Key entries include adversarial perturbation (subtle input modifications that cause misclassification), model inversion (reconstructing training data from model outputs), membership inference (determining if a specific data point was used in training), and model stealing (replicating a model through API queries).
The exam expects you to distinguish between the two OWASP lists. The LLM Top 10 is specific to generative AI applications. The ML Security Top 10 covers all machine learning models, including classification, regression, and clustering systems.
MITRE ATLAS (Adversarial Threat Landscape for AI Systems) is the AI equivalent of MITRE ATT&CK. If you are familiar with ATT&CK for traditional cybersecurity, ATLAS follows the same structure but focuses on adversarial techniques targeting AI systems.

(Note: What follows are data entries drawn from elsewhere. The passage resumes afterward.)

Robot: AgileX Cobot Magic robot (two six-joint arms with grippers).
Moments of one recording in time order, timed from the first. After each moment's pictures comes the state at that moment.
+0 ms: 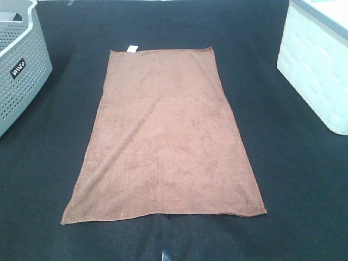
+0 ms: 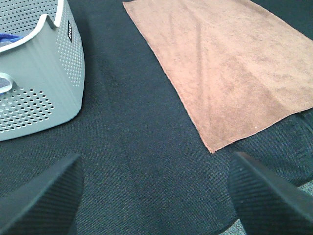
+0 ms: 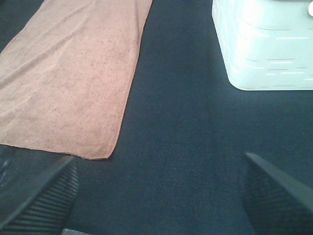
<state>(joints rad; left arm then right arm) -0.01 0.00 -0.50 -0.23 1.07 0.32 -0.02 -0.01 -0.51 0.14 1.07 -0.16</state>
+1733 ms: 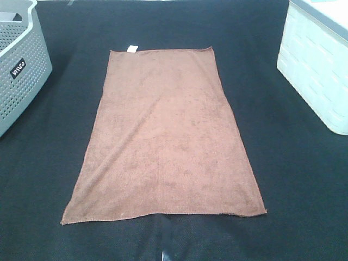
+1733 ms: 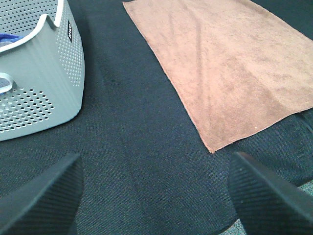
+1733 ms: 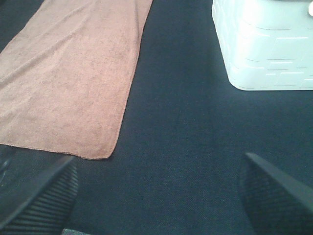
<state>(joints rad) -0.01 0.00 -0.50 -0.23 1.07 0.32 -0.02 -0.01 -0.51 0.14 1.07 -0.16</state>
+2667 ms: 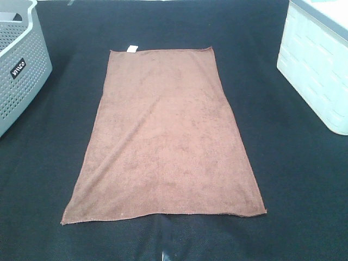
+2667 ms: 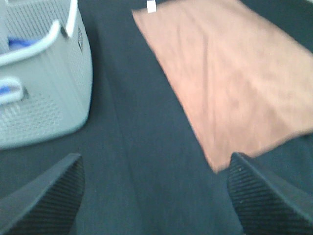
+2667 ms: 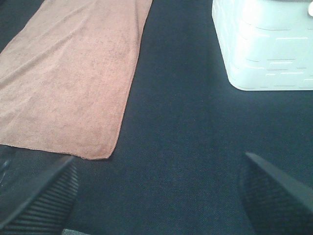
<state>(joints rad) -0.01 0.00 -0.51 -0.23 0.99 0.27 -0.02 0.00 -0.51 0.14 1.07 -0.16</state>
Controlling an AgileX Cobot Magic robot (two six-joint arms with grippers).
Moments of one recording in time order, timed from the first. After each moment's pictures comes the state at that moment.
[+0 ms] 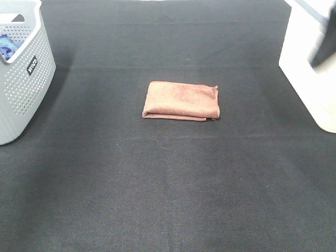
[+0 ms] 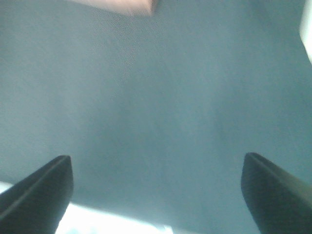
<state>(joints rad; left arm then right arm) -0.28 1.29 -1.27 0.00 1.19 -0.04 0.07 1.29 -1.20 0.24 1.22 -0.09</state>
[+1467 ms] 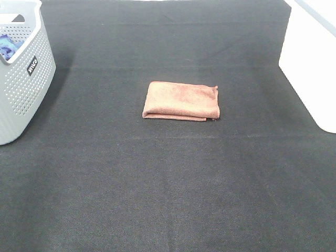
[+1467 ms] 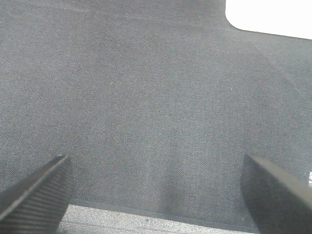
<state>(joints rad) -0.28 0.40 -0.50 -0.16 1.05 0.22 0.07 0.31 -0.51 0.08 1.06 -0.11</state>
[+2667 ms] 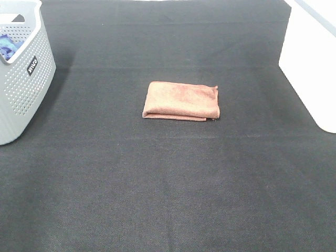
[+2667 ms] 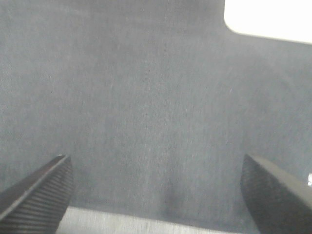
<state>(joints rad) -0.20 0.36 -0.50 -0.15 1.05 0.22 0.07 0.28 -0.51 0.08 1.06 -0.10</state>
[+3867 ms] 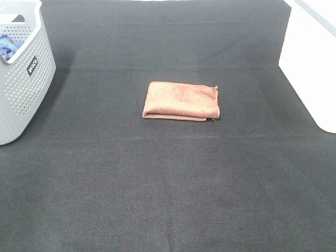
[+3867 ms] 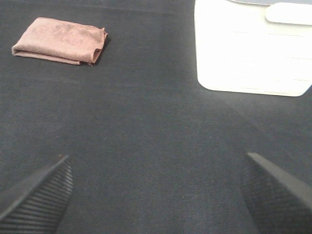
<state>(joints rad) -0.01 0.00 -0.50 -0.15 1.06 0.22 0.00 -0.01 -0.51 0.10 1.06 -0.10</state>
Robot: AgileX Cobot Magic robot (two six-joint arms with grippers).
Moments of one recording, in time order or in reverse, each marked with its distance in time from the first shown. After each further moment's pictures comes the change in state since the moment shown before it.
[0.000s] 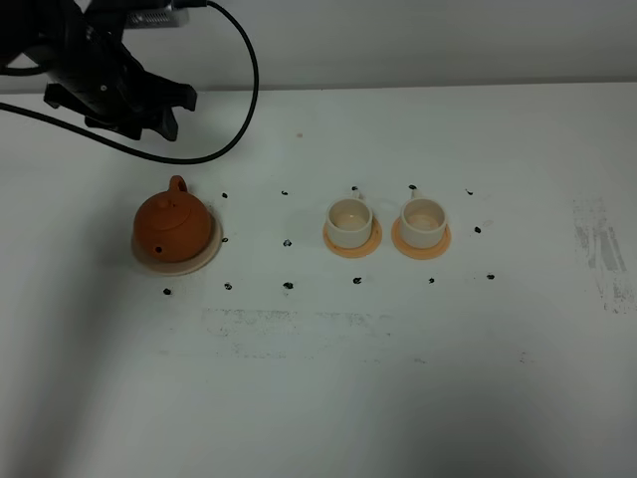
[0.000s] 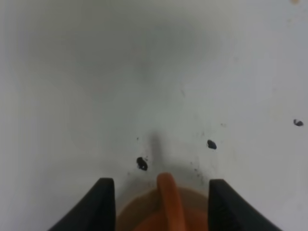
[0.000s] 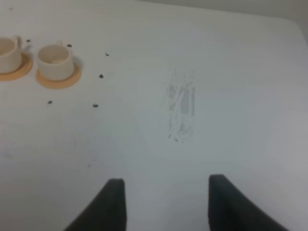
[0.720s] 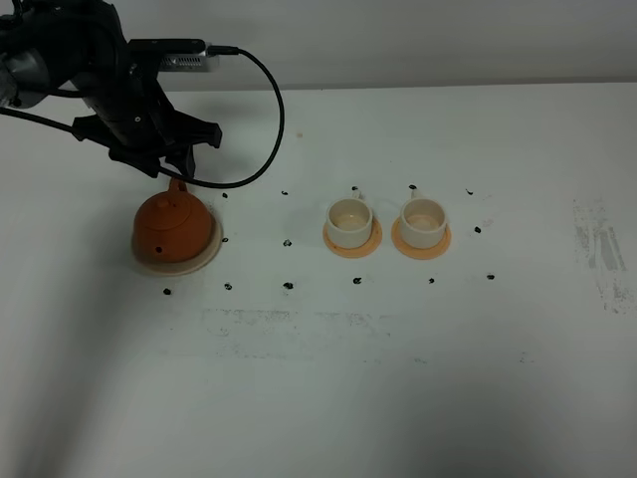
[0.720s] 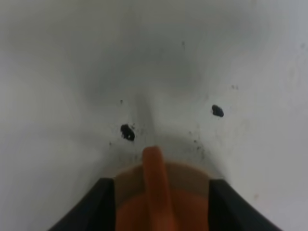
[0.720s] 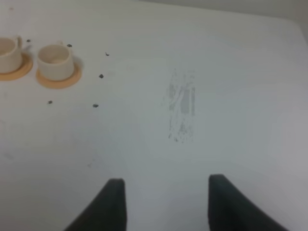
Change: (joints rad) left arm -0.054 0.064 -0.011 0.087 0.074 -0.090; right arm 0.000 0.000 0.000 0.000 0.000 0.000
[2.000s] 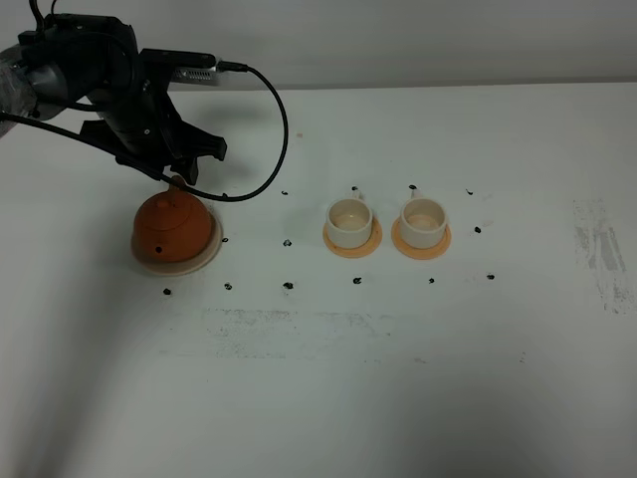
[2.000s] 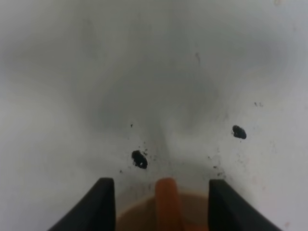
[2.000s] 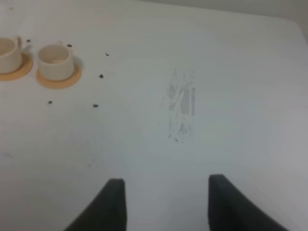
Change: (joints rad) left arm -0.015 0.040 0.010 0.058 -0.084 0.018; right arm 0.000 0.000 0.000 0.000 0.000 0.000
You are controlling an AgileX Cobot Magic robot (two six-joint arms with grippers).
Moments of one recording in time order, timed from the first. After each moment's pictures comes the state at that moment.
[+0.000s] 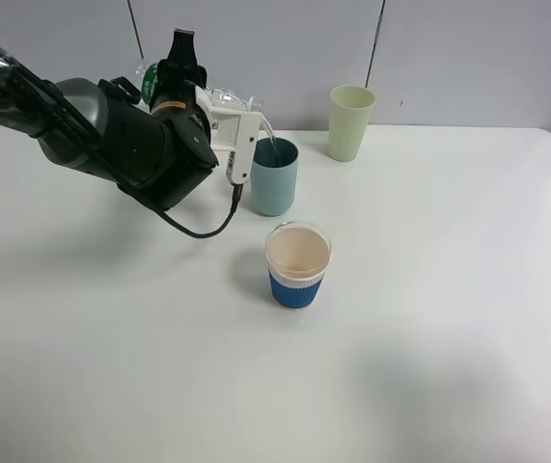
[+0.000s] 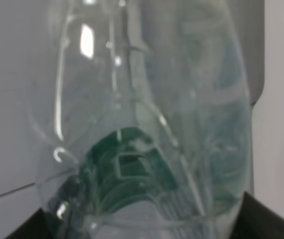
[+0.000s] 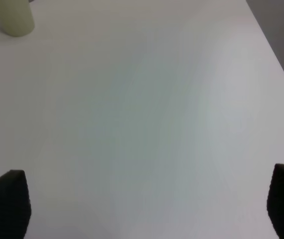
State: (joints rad) left arm -0.72 2.02 -1.09 -1.17 -1.07 2.48; right arm -0.09 0.00 -0.50 -0.01 1.07 -0.01
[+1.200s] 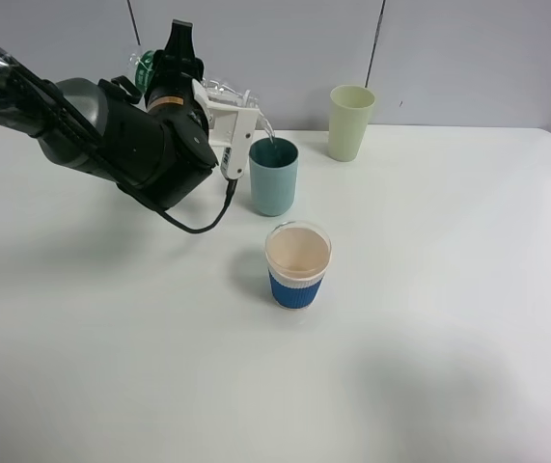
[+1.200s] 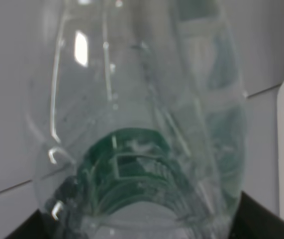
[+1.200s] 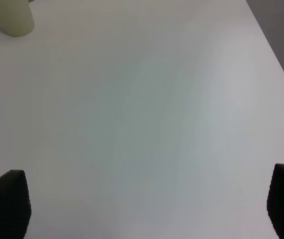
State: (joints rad) left arm -0.72 2.02 -1.09 -1.15 -1.14 2.50; right arm -0.09 0.00 -0.50 -0.01 1.07 -0.01
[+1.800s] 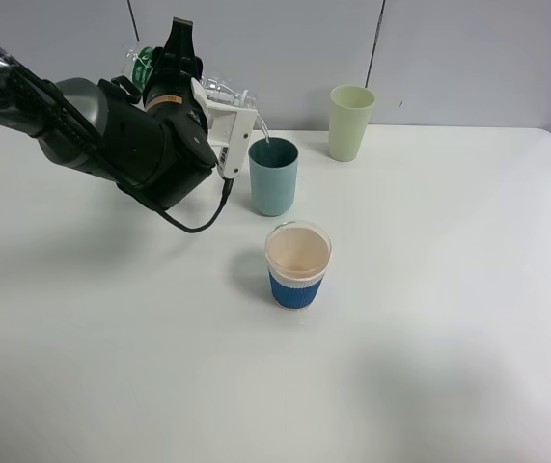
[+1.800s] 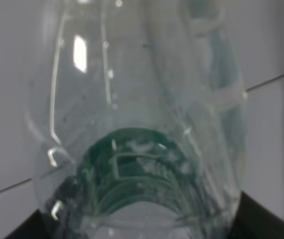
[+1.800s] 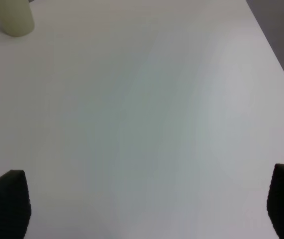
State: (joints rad) left arm -0.72 2.02 -1.09 -1.15 -1.15 2.54; right arm -0.09 0.00 -0.50 -0.01 1.07 -0.01
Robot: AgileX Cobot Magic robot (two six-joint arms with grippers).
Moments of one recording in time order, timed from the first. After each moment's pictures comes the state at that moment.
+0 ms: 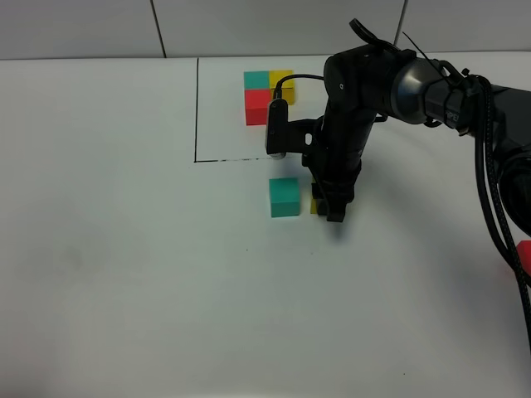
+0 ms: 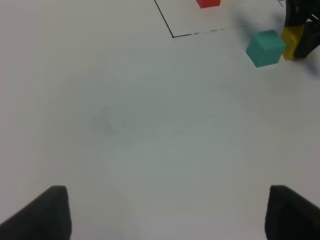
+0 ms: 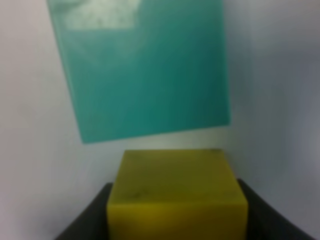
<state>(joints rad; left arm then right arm) -0.03 0.00 -0.50 -0.20 1.08 0.16 0.40 2.29 -1.73 0.11 0.98 -1.14</state>
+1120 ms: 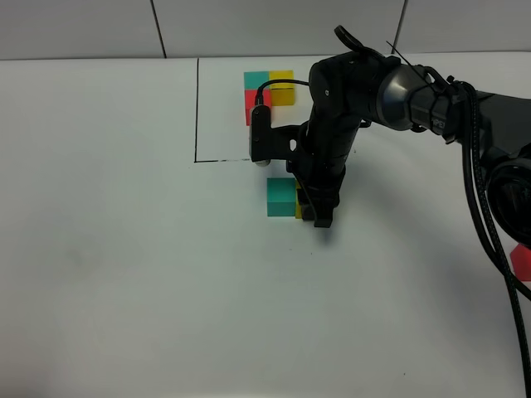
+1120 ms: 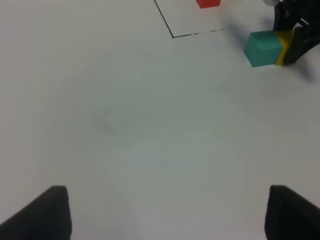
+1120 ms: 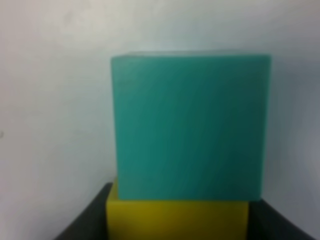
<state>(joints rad) -0.03 0.00 -0.50 -0.20 1.08 0.16 0.43 2.31 -1.74 0.12 0.97 -1.17</state>
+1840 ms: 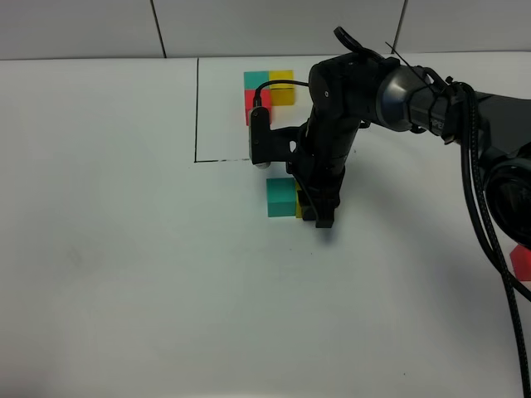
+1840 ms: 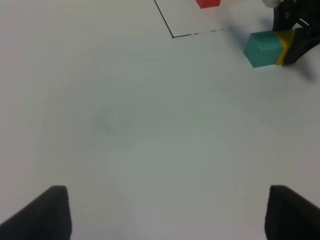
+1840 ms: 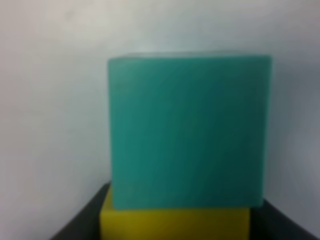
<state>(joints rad) -0.03 0.00 -0.50 -0.20 1.08 0.16 0.43 2.32 -1.74 0.12 0.94 -1.20</state>
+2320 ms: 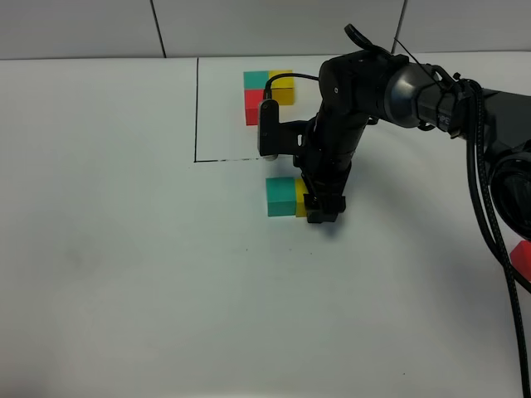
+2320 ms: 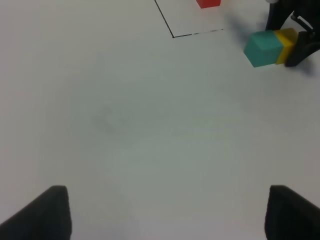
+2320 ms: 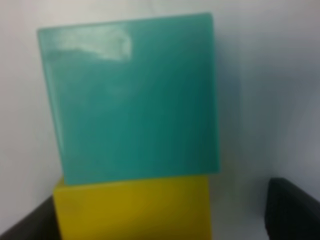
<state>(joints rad) -0.03 0.00 -0.50 -0.20 1.08 0.16 0.40 2.31 -1.74 0.12 0.93 -1.18</state>
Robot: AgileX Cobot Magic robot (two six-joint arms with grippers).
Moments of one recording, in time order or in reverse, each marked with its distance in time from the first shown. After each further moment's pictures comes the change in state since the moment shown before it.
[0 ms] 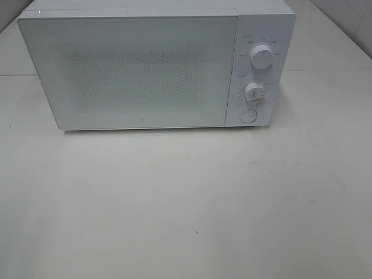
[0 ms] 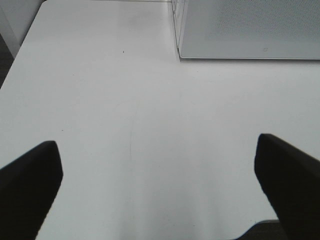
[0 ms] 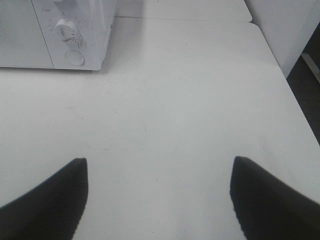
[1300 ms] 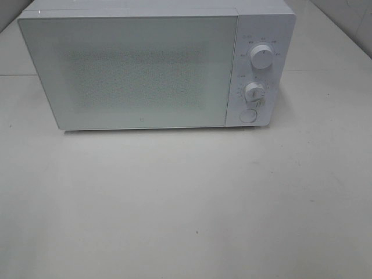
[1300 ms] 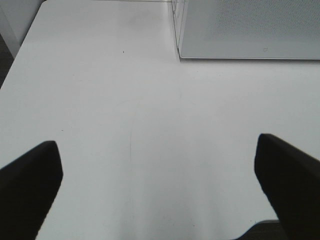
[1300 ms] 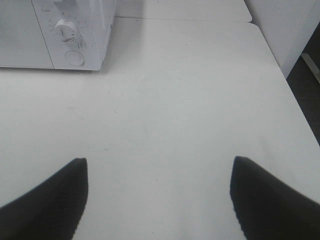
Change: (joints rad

ATLAS organizes AI attacks into tactics (what the attacker is trying to achieve) and techniques (how they achieve it). Tactics include reconnaissance (gathering information about AI systems), resource development (acquiring tools and compute for attacks), initial access (gaining entry to AI infrastructure), and impact (the damage achieved).
ATLAS also includes case studies — real-world examples of adversarial AI attacks documented with specific techniques used, targets, and outcomes. These case studies are invaluable for threat modeling because they show how theoretical attacks play out in practice.
For the exam, know that ATLAS is the primary framework for mapping adversarial AI techniques to defensive controls. It provides a common language for describing AI attacks, just as ATT&CK provides a common language for traditional cyber attacks.
The MIT AI Risk Repository is an academic resource that categorizes AI risks by domain, severity, and likelihood. It provides a structured taxonomy of risks beyond just security — including societal, ethical, and operational risks. For the exam, understand that this repository is a risk identification resource, not a technical attack framework. It helps organizations understand the broader risk landscape when making governance decisions about AI deployment.
The CVE AI Working Group extends the Common Vulnerabilities and Exposures system to cover AI-specific vulnerabilities. Just as traditional software vulnerabilities get CVE identifiers, AI vulnerabilities — such as specific prompt injection techniques or model-specific weaknesses — are being cataloged in a standardized way. This enables security teams to track disclosed AI vulnerabilities using the same infrastructure they use for traditional software.
STRIDE is a classic threat modeling framework that maps well to AI architectures. Each STRIDE category has specific AI implications.
Spoofing — An attacker impersonates a legitimate user, model, or data source. In AI contexts, this includes adversarial examples that trick a model into misidentifying inputs, or spoofed data sources that inject poisoned training data.
Tampering — Unauthorized modification of data or models. Data poisoning and model tampering are direct examples. An attacker who can modify model weights, training data, or inference inputs can fundamentally alter system behavior.
Repudiation — Actions that cannot be attributed to a specific actor. AI systems often lack comprehensive audit trails, making it difficult to determine who submitted a specific prompt, who modified training data, or who approved a model deployment.
Information Disclosure — Unauthorized access to sensitive information. AI-specific examples include training data extraction, system prompt leakage, membership inference attacks, and model inversion.
Denial of Service — Making the system unavailable. Model DoS attacks use carefully crafted inputs to exhaust computational resources. A single complex prompt can consume more GPU time than thousands of normal requests.
Elevation of Privilege — Gaining unauthorized capabilities. In AI systems, this often manifests as excessive agency — where a prompt injection causes the model to use tools or access data beyond its intended scope.